On entering the theatre, the stage curtain was animated by Zach Lieberman’s art installation, inspired by Atwood’s latest novel Hag-Seed. Drawing on the themes in the book, text flexed and words became costumes around the hollow of a figure, shuddering, and reforming. This collaboration showed the power when writers and visual artist inspire each other’s work.
Atwood was joined on stage by Dr Liesl King, Head of Programme: English Literature at York St John University. An event of this nature relies on the strength of conversation between the two participants, and Dr King’s questions were insightful and open enough to allow the discussion to shift across different themes in Atwood’s work.
The main focus was, of course, Hag-Seed. The fourth novel in the Hogarth Shakespeare series, Hag-Seed is inspired by The Tempest. Atwood talked about how she was lucky to be asked early, allowing her to choose the play she wanted to work with for the series, and explained that this was because Shakespeare’s play is about the magic of theatre, with Ariel as the special effects guy. She also talked briefly about her writing routine, which she described as “rash commitment, procrastination, and panic”.
Following a brief history of how The Tempest has been re-interpreted since it was written, Margaret talked about why, thematically, it felt right to set Hag-Seed in a prison, as this element is present in the original play. (I won’t give too much away. There was an option to get a signed copy on the evening, which I took advantage of).
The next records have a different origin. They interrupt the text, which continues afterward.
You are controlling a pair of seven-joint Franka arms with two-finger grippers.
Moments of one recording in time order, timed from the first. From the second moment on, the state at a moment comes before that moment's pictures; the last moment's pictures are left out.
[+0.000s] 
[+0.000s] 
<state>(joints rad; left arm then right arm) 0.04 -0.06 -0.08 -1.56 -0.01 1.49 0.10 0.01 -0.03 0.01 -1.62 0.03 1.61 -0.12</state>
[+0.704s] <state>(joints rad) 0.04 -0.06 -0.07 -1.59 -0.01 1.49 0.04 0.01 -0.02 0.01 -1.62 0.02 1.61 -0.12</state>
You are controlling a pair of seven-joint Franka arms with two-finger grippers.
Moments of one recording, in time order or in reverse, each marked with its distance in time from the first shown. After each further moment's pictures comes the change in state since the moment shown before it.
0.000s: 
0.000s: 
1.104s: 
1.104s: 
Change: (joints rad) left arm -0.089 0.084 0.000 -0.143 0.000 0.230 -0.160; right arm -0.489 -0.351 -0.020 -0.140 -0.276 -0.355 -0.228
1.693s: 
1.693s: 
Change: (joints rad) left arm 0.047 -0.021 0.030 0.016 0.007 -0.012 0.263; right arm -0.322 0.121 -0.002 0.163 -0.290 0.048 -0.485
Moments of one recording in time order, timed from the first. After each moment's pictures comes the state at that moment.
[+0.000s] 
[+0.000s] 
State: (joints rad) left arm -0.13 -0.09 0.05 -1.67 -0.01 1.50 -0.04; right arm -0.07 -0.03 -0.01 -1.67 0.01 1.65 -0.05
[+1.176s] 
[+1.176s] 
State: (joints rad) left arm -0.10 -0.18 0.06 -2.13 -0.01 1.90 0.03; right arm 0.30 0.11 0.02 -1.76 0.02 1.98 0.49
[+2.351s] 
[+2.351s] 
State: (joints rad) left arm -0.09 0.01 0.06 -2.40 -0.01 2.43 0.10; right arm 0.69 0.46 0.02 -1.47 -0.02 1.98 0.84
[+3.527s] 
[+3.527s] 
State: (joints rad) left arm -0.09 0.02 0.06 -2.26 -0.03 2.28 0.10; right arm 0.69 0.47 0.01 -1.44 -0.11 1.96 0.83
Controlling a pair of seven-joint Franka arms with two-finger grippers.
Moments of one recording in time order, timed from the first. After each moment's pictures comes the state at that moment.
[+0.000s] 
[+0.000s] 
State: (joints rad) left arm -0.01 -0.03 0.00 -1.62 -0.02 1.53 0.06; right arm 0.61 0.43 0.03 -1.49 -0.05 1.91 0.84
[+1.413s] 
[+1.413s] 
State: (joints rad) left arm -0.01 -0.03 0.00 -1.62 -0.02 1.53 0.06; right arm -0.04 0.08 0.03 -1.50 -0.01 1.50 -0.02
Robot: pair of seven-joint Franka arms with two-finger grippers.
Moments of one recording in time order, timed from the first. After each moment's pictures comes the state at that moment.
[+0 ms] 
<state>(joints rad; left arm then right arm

The conversation then moved on to Future Library, a fascinating project by artist Katie Paterson. Each year for one hundred years a writer will be asked to contribute a text, which will be sealed and remain unread until 2114. At the end of the century a forest grown in Norway for the duration will be harvested and the books printed in 2114. Atwood was the first writer asked to contribute. Dr King asked how it felt that no-one living would read it, and Atwood talked about travelling to Norway with the sealed manuscript, with the risk that customs might ask her what was in the box, which would be met with a refusal to open it.
Following the main section of the evening Dr King opened up questions to the audience. The remaining part of the event included discussions about the need for children to be active, why Canada has produced so many good female writers, and clarification about the third epitaph in The Handmaid’s Tale.
Margaret Atwood was insightful and knowledgeable, with a very dry sense of humour. Throughout the evening it was a pleasure to listen to her speak about her work. If you get a chance to see her talk on her next visit I highly recommend grabbing a ticket before they sell out.